Hopefully the link works. if you goto WM site and type in TOTO, you should see it.

In Christ,

Song Dog


----------



## ILPlumber (Jun 17, 2008)

All out of stock. Price doesn't matter much if ya can't deliver.


----------



## Protech (Sep 22, 2008)

The prices are jacked up anyway so who cares.


----------



## UnclogNH (Mar 28, 2009)

Great Walmart sells toilets. Do they come with the big Walmart smile face toilet seat?


----------



## Turd Burglar (Sep 26, 2009)

UnclogNH said:


> Great Walmart sells toilets. Do they come with the big Walmart smile face toilet seat?

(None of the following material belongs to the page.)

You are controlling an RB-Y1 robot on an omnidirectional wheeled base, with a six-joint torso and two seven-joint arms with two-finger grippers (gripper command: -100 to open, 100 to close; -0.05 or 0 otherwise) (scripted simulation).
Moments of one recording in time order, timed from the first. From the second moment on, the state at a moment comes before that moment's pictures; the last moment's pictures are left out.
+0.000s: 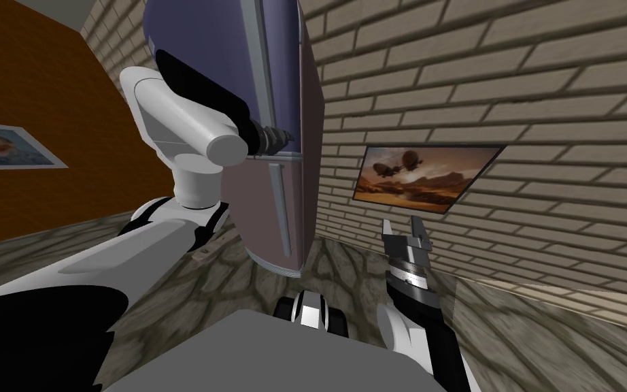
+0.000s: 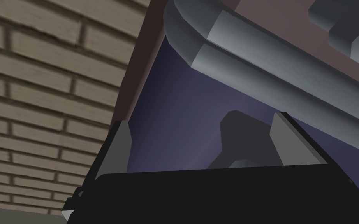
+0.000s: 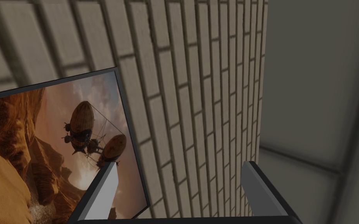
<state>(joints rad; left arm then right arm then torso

:laughing: I want one of those now!


----------



## 422 plumber (Jul 31, 2008)

I wouldn't think that a brand like Toto, which positions itself as an upscale, premium item, would want to be associated with a down market retailer. Most of Wally shoppers can't afford/don't want quality items.


----------



## Plasticman (Oct 14, 2008)

Oh wow. So now we plumbers can solicit for new work in front of Wal-mart. We can be right up there with Bill Dance and his crappy trolling motors. :laughing:


----------



## SlickRick (Sep 3, 2009)

You could use it for a year and take it back for a refund, skid marks all... :yes:


----------